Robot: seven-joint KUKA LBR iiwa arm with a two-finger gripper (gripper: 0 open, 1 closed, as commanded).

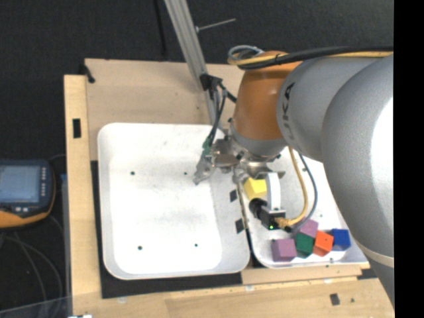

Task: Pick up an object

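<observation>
Two bins: side by side on the counter (79,177).
Left bin (132,244): bare white floor with a few dark specks.
Right bin (291,260): partly under the arm (344,118); at its 5 o'clock corner lie a purple block (283,249), green block (304,244), orange block (323,242), blue block (340,238) and a mauve block (309,229); a yellow block (255,187) sits toward 11 o'clock.
Gripper (246,171): below the orange band, just above the yellow block; cannot tell its state.
</observation>
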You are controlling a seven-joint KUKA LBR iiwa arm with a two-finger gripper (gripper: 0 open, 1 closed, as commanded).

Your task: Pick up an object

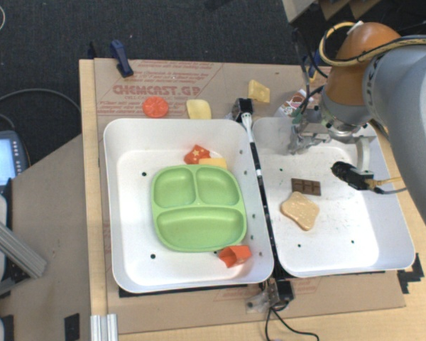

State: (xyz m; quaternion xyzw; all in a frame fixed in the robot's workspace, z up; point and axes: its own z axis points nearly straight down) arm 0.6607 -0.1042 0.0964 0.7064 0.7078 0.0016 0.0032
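Note:
In the right bin lie a brown chocolate bar and, just in front of it, a tan slice of toast. My gripper hangs over the bin's far left part, a short way beyond the chocolate bar and apart from it. Nothing shows between its tips. The orange band and grey arm rise behind it to the right. The left bin holds a green divided plate, a red piece with a yellow piece at the plate's far edge, and an orange-red block at its near edge.
On the cardboard beyond the bins lie a red-orange disc, a pale yellow block, a yellow wedge and a blue clip. A black-and-white tool rests at the ridge between the bins.

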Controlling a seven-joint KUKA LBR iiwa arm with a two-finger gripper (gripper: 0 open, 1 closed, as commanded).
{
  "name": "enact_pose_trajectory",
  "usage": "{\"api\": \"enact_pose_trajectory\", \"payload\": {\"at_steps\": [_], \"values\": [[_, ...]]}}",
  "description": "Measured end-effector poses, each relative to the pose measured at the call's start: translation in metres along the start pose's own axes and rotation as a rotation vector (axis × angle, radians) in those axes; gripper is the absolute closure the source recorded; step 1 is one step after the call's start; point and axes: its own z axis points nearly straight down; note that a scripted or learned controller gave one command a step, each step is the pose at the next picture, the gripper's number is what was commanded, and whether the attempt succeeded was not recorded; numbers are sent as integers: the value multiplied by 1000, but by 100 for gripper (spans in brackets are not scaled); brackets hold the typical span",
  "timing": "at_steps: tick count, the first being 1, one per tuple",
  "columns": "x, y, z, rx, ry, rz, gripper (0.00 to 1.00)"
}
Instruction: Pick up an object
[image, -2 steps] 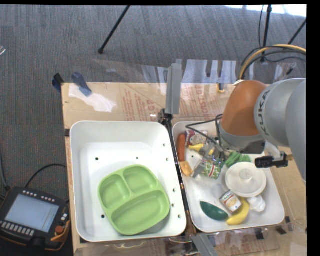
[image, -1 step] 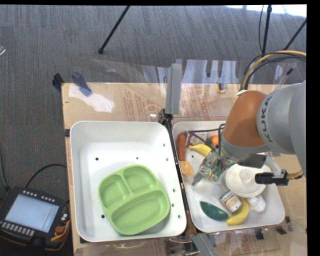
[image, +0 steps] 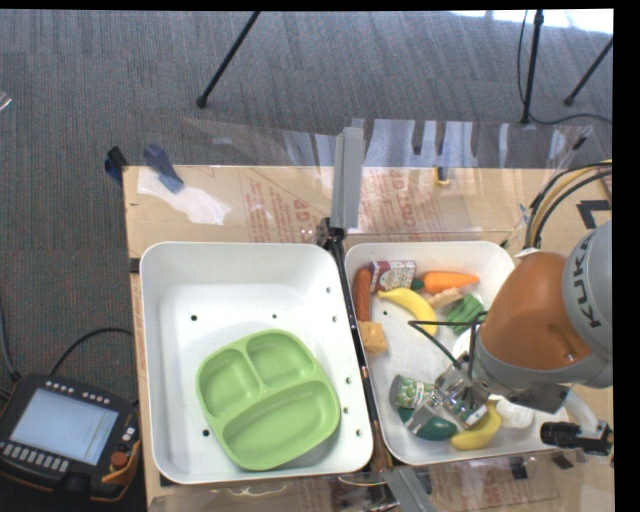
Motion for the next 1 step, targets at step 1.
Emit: {"api": "enact_pose_trajectory", "payload": {"at_steps": [1], "values": [[-48, 64, -1, -2, -1, 193, 0]]}}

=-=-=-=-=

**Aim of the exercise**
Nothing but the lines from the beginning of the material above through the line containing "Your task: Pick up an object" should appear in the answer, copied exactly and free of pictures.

**Output of the exercise**
Robot: seven-joint KUKA LBR iiwa arm with a two-finger gripper (gripper: 0 open, 1 closed, as commanded).


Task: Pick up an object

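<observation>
Two bins: side by side on the counter (79,177).
Left bin (132,244): bare white floor with a few dark specks.
Right bin (291,260): partly under the arm (344,118); at its 5 o'clock corner lie a purple block (283,249), green block (304,244), orange block (323,242), blue block (340,238) and a mauve block (309,229); a yellow block (255,187) sits toward 11 o'clock.
Gripper (246,171): below the orange band, just above the yellow block; cannot tell its state.
</observation>
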You are controlling a seven-joint KUKA LBR iiwa arm with a two-finger gripper (gripper: 0 open, 1 closed, as commanded).

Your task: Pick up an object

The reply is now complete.